LFLS Kaunas
- Full name: Lietuvos fizinio lavinimosi sąjunga
- Nickname: kanarėlės (canaries)
- Founded: September 15, 1920
- Dissolved: 1945
| Home colours | Away colours |

= LFLS Kaunas =

LFLS Kaunas, or Lietuvos Fizinio Lavinimosi Sąjunga Kaunas, was a Lithuanian football club based in Kaunas in the years between World War I and World War II during Lithuania's first period of modern independence. The club was founded in 1919 and was a multicultural squad, which featured four Lithuanians, four Germans, and one player each of English, Jewish, and Serbian descent. It represented Lietuvos fizinio lavinimosi sąjunga (English: Lithuanian physical education union). The club installed the first football field and built the first stadium in Kaunas, published the first Lithuanian sports newspaper ("Lietuvos Sportas", since 1922) and established the Lithuanian football league in 1924. LFLS second team was the only Lithuanian football club's second team which played in the top division during interbellum. It even won third place in 1922.

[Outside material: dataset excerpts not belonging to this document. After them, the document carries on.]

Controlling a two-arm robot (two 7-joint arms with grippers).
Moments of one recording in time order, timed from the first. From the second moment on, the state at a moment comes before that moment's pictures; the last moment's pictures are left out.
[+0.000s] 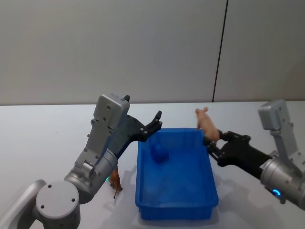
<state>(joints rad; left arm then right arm) -0.24 0.38 0.45 -1.63 -0.20 0.01 -0.01 0.18 0.30 -0.29 -1.57 0.26 0.20 0.42</state>
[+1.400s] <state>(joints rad) -0.24 0.38 0.45 -1.63 -0.20 0.01 -0.01 0.06 0.40 -0.25 -1.64 0.34 0.17 0.34</state>
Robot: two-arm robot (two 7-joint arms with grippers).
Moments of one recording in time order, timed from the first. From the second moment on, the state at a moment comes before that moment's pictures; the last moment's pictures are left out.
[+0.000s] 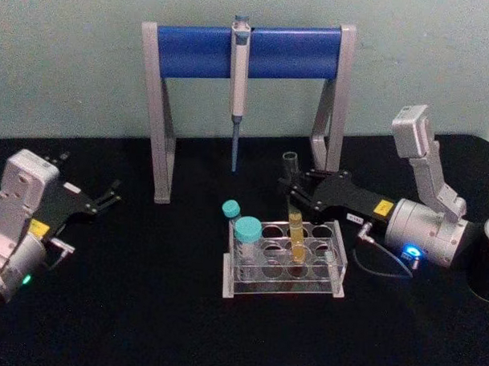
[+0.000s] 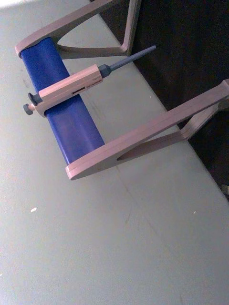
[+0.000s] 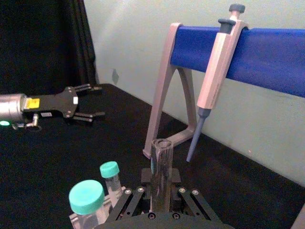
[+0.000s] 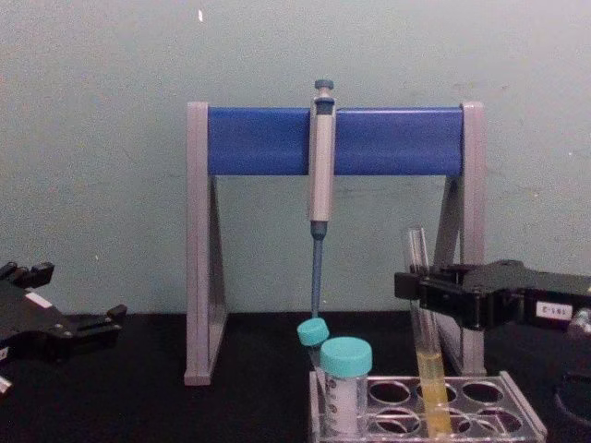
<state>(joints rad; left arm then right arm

LFLS Kaunas won four titles in the A Lyga during the interwar period, including the league's first two championships. The club won another league title in 1942, but was dissolved in 1945. It was resurrected for a short time in 1997, but soon it was dissolved again.

== International games ==

| Opponent | Result | Location | Date |
|---|---|---|---|
| LAT YMCA Riga | 0:4 | Kaunas | 1922-06-08 |
| GER Ostas Eydtkuhnen | 1:3 | Kaunas | 1922 |
| LAT LSB Riga | 1:0 | Riga | 1922 |
| EST Tallinn JK | 1:7 | Kaunas | 1922 |
| LAT Riga FK | 1:8 | Riga | 1929 |
| GER VFB | 2:4 | Kaunas | 1929 |
| ESP Europa Barcelona | 2:4 | Kaunas | 1930 |
| AUT Wiener AC | 1:10 | Kaunas | 1931 |
| LAT Riga Vanderer | 7:0 | Kaunas | 1934 |
| AUT FAC Wien | 1:1 | Lithuania | 1937 |
| EST Tallinn JK | 6:4 | Tallinn | 1937 |
| EST Sport Tallinn | 0:0 | Tallinn | 1937 |
| PAL Hapoel Eretz Israel | 1:2 | Kaunas | 1937 |

== Achievements ==
- Lithuanian Championship
  - Winners (5): 1922, 1923, 1927, 1932, 1942
  - Runners-up (6): 1928, 1929, 1930, 1933, 1934, 1936
  - Third places (2): 1924, 1936–1937
- Winner of Kooperacijos (Cooperation) Cup (1924)
- Bronze of Lithuanian National Olympics (1938)

== Sources ==
- Algird Fugalewitsch, Eine vergleichende Darstellung der deutschen Sportvereine des Memelgebietes und den Sportvereinen der deutschen Minderheit in Litauen von 1918 bis 1945 (A Comparative Study of German Sport Associations of the Baltics and of the German Minority in Lithuania from 1918 to 1945), Master's Thesis for Christian Albrechts University, Kiel, Germany (1995).